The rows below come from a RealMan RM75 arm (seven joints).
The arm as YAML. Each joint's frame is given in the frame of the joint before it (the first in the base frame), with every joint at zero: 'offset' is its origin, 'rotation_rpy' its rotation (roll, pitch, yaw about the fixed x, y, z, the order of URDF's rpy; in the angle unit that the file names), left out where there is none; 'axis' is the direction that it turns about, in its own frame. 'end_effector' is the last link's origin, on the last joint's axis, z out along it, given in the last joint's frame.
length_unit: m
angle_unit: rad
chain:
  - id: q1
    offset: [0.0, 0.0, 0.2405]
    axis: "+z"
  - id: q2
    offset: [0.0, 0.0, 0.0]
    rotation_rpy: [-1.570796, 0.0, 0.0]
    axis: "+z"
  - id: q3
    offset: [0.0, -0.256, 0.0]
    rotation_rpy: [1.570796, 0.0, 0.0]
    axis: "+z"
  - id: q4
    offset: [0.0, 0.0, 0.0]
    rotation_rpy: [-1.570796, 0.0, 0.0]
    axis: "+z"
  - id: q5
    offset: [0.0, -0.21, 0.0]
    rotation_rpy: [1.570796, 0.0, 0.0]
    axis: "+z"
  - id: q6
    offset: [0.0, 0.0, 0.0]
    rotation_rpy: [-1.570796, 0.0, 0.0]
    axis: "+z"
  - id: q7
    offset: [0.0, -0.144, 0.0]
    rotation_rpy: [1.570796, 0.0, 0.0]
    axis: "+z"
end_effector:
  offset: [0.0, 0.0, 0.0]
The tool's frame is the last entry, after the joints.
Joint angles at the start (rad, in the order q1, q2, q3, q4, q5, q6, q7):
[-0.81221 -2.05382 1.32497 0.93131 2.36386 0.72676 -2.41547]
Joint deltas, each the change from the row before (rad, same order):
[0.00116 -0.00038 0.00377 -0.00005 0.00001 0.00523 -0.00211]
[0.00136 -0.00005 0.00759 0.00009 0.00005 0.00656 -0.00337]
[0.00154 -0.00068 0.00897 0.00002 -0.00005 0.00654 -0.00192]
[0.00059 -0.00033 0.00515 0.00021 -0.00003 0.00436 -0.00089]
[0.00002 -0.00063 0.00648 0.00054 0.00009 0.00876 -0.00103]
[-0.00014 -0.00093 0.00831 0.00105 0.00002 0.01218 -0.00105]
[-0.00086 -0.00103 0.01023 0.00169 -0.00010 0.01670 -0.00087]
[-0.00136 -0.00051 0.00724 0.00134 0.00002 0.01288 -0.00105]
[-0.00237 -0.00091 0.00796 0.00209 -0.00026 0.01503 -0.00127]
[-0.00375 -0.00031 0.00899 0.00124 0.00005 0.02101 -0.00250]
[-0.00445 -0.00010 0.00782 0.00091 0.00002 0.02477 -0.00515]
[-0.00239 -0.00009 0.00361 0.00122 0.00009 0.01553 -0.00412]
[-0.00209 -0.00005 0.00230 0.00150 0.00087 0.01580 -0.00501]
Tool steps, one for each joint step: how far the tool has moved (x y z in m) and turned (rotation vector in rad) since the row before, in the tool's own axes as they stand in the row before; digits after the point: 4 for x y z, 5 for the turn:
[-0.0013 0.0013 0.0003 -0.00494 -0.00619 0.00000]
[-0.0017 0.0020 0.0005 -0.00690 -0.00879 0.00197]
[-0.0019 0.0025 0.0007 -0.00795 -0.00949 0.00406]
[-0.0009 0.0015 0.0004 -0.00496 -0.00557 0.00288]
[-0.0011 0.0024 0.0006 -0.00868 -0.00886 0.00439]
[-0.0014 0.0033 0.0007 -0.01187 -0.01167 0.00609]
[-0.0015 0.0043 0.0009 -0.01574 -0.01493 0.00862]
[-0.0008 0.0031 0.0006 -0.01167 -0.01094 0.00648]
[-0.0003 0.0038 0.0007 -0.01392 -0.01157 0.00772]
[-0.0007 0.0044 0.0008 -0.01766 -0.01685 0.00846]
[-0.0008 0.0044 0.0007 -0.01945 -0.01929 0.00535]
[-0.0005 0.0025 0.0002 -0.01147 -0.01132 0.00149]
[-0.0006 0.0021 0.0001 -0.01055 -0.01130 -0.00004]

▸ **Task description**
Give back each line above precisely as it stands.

▸ **Exercise answer**
The rows below come from a RealMan RM75 arm (seven joints).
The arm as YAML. Each joint's frame is given in the frame of the joint before it (the first in the base frame), with every joint at zero: 'offset' is its origin, 'rotation_rpy' its rotation (roll, pitch, yaw about the fixed x, y, z, the order of URDF's rpy; in the angle unit that the file names), left out where there is none; 'axis' is the direction that it turns about, in its own frame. 'end_effector' is the last link's origin, on the last joint's axis, z out along it, given in the last joint's frame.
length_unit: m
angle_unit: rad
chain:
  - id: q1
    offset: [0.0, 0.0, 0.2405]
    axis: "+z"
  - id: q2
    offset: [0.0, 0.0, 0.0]
    rotation_rpy: [-1.570796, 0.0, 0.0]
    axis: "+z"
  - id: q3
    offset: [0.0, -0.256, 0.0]
    rotation_rpy: [1.570796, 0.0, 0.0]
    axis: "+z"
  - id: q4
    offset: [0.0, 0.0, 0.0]
    rotation_rpy: [-1.570796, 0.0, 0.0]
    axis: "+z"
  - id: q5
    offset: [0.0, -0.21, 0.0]
    rotation_rpy: [1.570796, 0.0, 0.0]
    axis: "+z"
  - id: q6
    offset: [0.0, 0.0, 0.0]
    rotation_rpy: [-1.570796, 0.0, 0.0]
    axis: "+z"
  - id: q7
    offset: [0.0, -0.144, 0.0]
    rotation_rpy: [1.570796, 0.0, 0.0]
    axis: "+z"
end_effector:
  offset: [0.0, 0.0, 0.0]
The tool's frame is the last entry, after the joints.
Joint angles at the start (rad, in the order q1, q2, q3, q4, q5, q6, q7):
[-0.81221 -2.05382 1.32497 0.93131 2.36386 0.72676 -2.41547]
Joint deltas, each the change from the row before (rad, same order):
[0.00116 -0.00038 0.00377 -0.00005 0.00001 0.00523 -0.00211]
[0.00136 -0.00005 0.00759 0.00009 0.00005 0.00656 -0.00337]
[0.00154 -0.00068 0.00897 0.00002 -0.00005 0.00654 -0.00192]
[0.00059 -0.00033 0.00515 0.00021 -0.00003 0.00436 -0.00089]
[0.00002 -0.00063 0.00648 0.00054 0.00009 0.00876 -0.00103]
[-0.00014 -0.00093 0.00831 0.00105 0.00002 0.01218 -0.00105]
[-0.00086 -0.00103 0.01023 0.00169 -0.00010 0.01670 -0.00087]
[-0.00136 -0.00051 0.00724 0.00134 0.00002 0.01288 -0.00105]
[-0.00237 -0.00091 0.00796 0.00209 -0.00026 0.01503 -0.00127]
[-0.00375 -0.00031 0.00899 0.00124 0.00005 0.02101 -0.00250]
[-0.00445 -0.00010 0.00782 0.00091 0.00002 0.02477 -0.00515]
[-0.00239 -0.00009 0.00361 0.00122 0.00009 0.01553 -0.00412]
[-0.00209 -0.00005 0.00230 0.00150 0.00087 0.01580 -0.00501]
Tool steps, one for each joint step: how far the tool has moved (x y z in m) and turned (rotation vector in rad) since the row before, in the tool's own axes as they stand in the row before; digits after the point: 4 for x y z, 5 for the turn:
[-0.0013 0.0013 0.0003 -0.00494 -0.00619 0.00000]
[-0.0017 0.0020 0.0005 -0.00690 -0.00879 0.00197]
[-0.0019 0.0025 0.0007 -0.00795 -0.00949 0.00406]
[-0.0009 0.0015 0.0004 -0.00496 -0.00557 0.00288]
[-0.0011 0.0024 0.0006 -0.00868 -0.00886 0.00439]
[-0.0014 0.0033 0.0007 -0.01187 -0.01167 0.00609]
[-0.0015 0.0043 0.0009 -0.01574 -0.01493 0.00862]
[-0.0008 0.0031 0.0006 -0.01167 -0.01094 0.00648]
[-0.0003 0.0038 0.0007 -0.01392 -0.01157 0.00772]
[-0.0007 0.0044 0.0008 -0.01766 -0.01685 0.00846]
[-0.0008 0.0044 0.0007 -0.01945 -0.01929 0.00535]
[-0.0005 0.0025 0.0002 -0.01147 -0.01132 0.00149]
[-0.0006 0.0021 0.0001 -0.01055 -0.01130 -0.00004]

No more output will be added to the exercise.